On MALL proof nets

  (Willem Heijltjes)


Proof nets are geometric linear logic proofs. They are part of a long
tradition in mathematics where pictorial representations are used to
strip away distractions and get to the heart of the matter. In the
case of proof nets, the distractions are rule permutations in the
sequent calculus, and the "matter" is linear logic proof.

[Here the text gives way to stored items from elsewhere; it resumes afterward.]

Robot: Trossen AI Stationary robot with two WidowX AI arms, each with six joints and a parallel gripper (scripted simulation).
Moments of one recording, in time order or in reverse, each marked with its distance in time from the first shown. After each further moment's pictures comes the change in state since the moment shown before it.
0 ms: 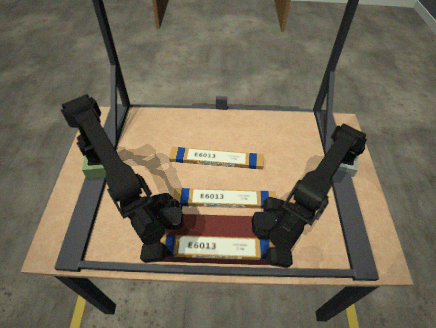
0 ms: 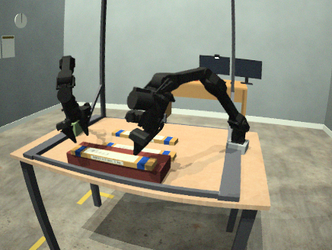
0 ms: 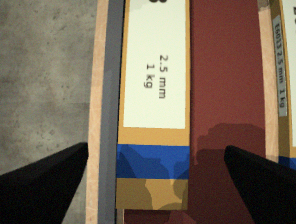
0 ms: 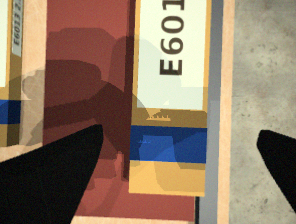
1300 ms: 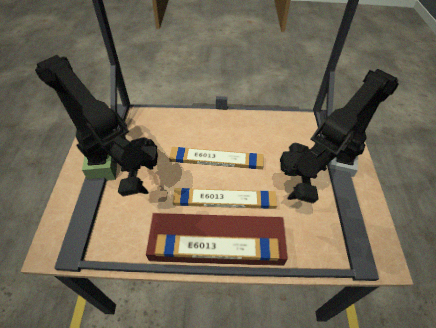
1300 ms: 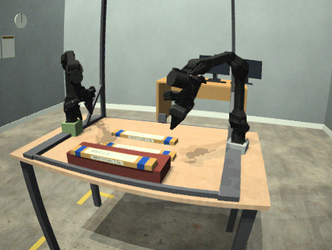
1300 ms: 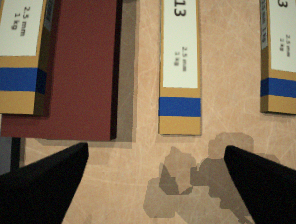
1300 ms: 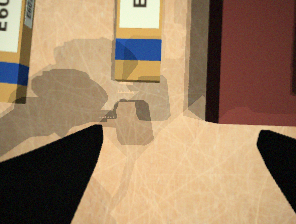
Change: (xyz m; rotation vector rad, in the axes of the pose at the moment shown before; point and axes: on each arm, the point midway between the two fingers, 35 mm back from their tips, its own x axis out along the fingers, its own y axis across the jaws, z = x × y) left arm -0.073 -0.163 -0.057 0.003 0.002 -0.006; right arm -0.067 0.170 -0.065 0.002 0.008 0.013
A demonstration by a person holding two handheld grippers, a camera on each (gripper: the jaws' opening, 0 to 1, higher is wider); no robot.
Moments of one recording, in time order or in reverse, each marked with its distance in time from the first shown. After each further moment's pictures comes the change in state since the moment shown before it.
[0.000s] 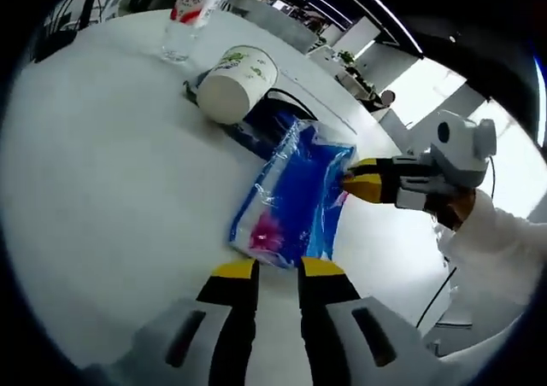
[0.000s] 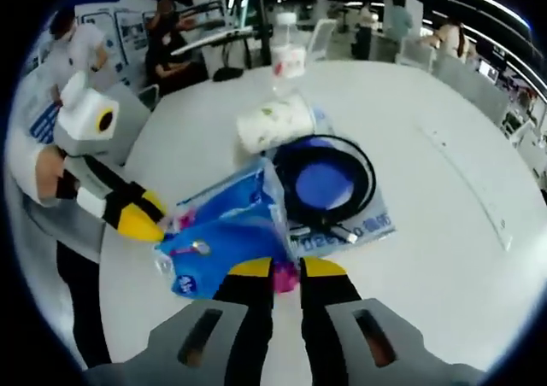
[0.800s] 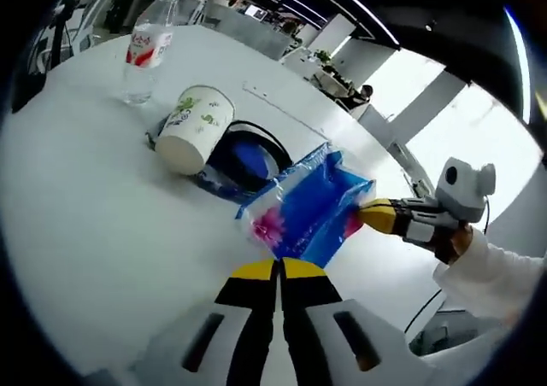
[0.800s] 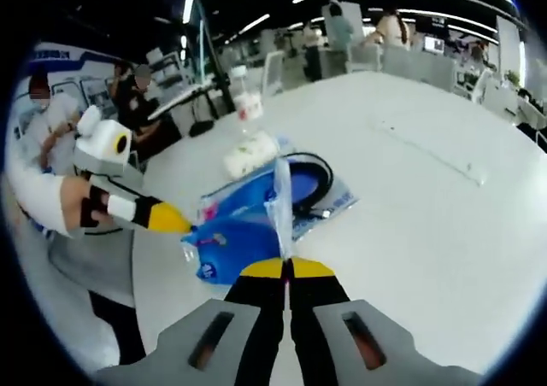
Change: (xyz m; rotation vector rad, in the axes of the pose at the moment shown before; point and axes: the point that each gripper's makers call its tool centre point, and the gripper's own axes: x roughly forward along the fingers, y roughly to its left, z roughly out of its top) left arm -0.012 -0.041 0.045 0.158 -0.020 -0.075; right arm -0.074 0.001 -0.007 0.333 -0.222 -0.081
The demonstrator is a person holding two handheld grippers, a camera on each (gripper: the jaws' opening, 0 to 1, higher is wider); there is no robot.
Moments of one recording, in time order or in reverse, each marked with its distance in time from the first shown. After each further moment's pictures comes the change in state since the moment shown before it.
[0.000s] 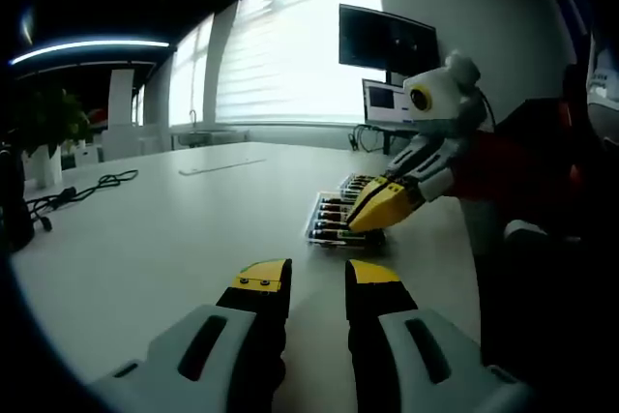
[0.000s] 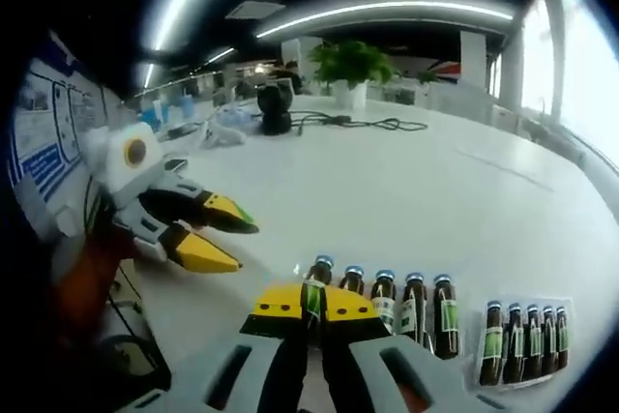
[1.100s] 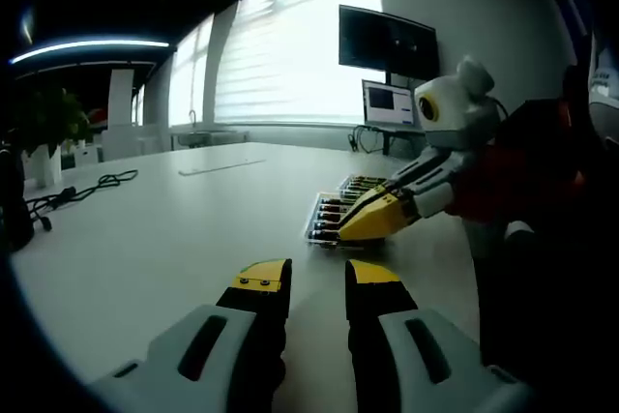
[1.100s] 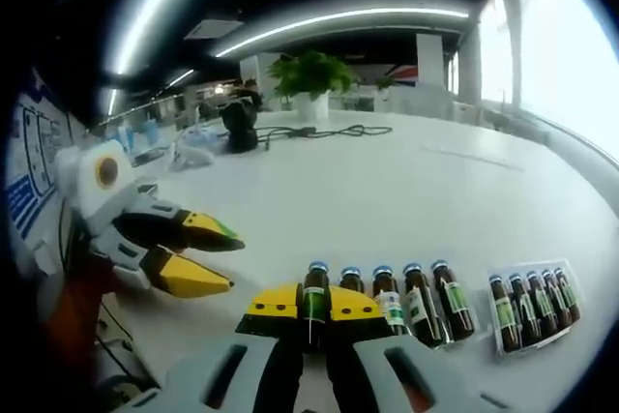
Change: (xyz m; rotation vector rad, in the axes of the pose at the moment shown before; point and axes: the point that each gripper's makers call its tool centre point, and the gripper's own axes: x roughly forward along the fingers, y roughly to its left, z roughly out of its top) left arm 0.000 0.000 0.000 -0.002 -0.003 -0.002; right arm 0.004 0.000 0.000 0.127 -0.090 -0.154
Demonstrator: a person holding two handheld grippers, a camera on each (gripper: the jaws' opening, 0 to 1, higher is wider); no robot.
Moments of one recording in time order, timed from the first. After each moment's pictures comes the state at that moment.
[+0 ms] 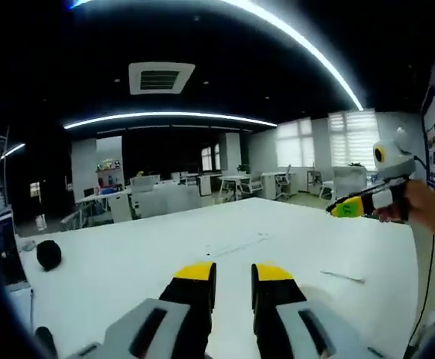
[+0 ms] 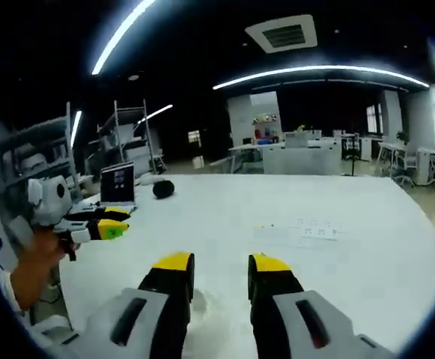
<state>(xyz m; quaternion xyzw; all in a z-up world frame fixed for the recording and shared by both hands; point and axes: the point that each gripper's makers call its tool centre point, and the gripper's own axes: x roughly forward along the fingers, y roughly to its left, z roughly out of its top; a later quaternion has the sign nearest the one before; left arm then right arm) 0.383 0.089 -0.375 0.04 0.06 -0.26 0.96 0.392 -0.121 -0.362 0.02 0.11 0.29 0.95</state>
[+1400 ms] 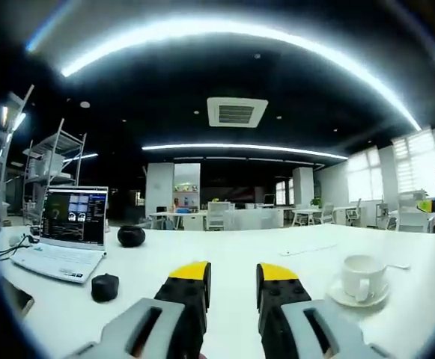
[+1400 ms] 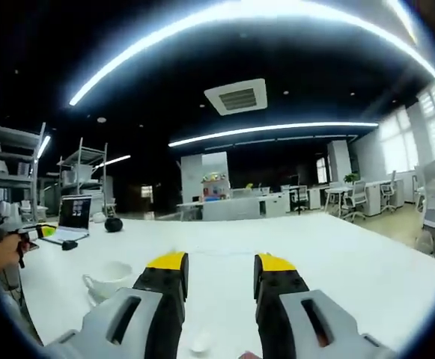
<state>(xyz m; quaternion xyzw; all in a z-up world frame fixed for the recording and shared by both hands) 0.299 0.229 -0.438 0.00 -0.03 -0.05 1.00 0.311 -0.282 -0.415 0.03 -0.02 0.13 0.99</state>
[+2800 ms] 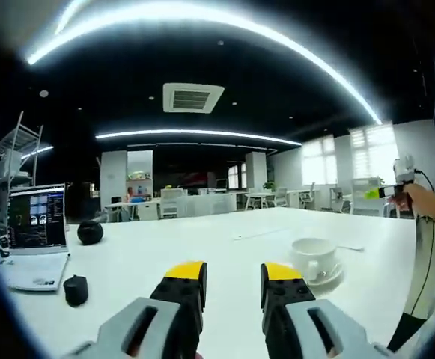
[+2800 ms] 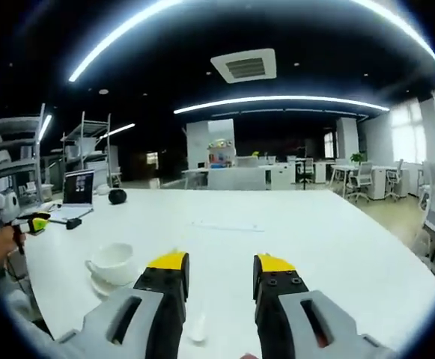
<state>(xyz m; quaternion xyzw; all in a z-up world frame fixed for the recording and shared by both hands) 0.268 0.189 -0.435 0.03 0.02 -0.22 0.97 0.339 -0.267 -0.416 0.00 0.10 0.17 0.98</state>
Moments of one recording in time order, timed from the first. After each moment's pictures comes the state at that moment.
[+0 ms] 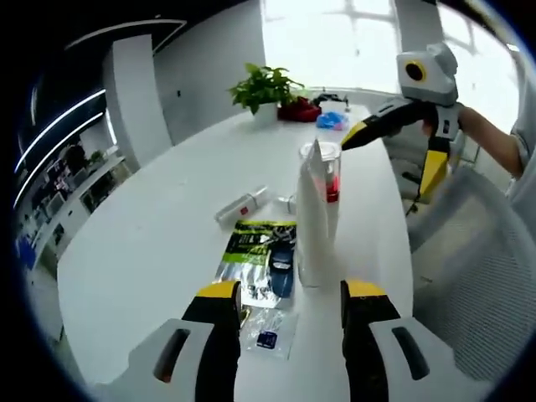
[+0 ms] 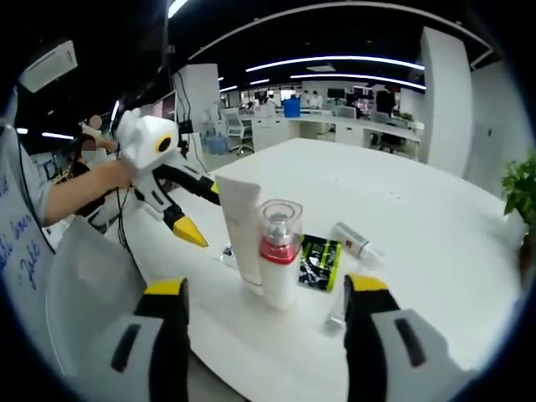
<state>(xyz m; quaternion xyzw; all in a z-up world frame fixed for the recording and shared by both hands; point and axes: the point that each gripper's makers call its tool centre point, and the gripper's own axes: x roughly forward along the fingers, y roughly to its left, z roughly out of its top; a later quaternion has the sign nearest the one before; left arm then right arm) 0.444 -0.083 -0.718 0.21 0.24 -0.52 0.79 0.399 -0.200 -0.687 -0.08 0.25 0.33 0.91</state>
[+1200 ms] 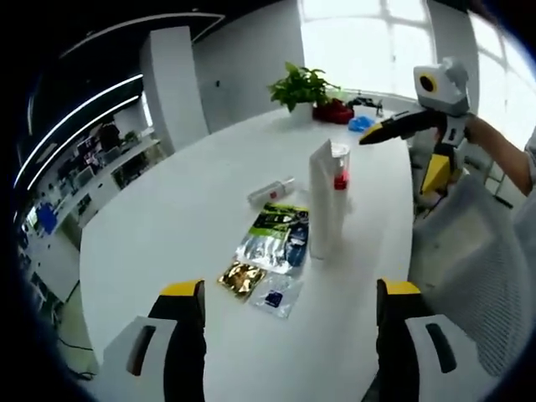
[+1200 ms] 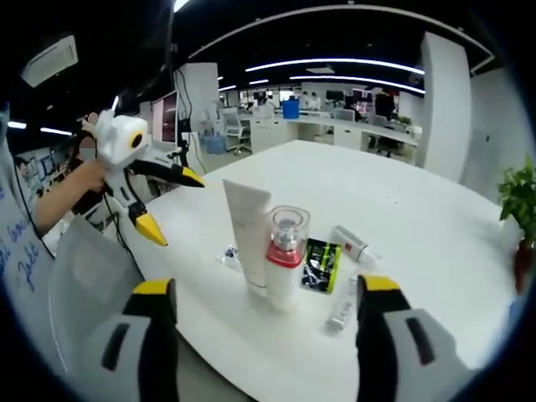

For the multiplicative fragment of linear logic, without units, proof
nets are in many ways perfect. They are canonical: two proofs
translate to the same proof net if and only if they are equal up to
permutations. They are small (the same size or smaller than a proof),
translating back and forth between proofs and nets is efficient
(linear-time), and cut-elimination is simple (path composition through
the graph). The additive fragment, even with units, is similarly
well-behaved.

Beyond these two fragments, the picture starts to fray. With the
multiplicative units, proof equivalence (deciding whether two proofs
are equal up to permutations) becomes PSPACE-complete - too much for
proof nets to be possible.

For the multiplicative-additive fragment without units (MALL) the
situation is subtle. Various notions of proof net, such as Girards
Monomial Nets, are small but not canonical, while Hughes and Van
Glabbeek's Slice Nets, are canonical but exponential-sized relative to
proofs. Recent work with Dominic Hughes proposes a new notion of proof
net for MALL, Conflict Nets, that is small, but as close to canonical
as we think possible. It factors out all permutations except one,
which would otherwise give exponential growth.

In this talk I will give an overview of recent and some less recent
work on proof nets, and discuss Conflict Nets in detail.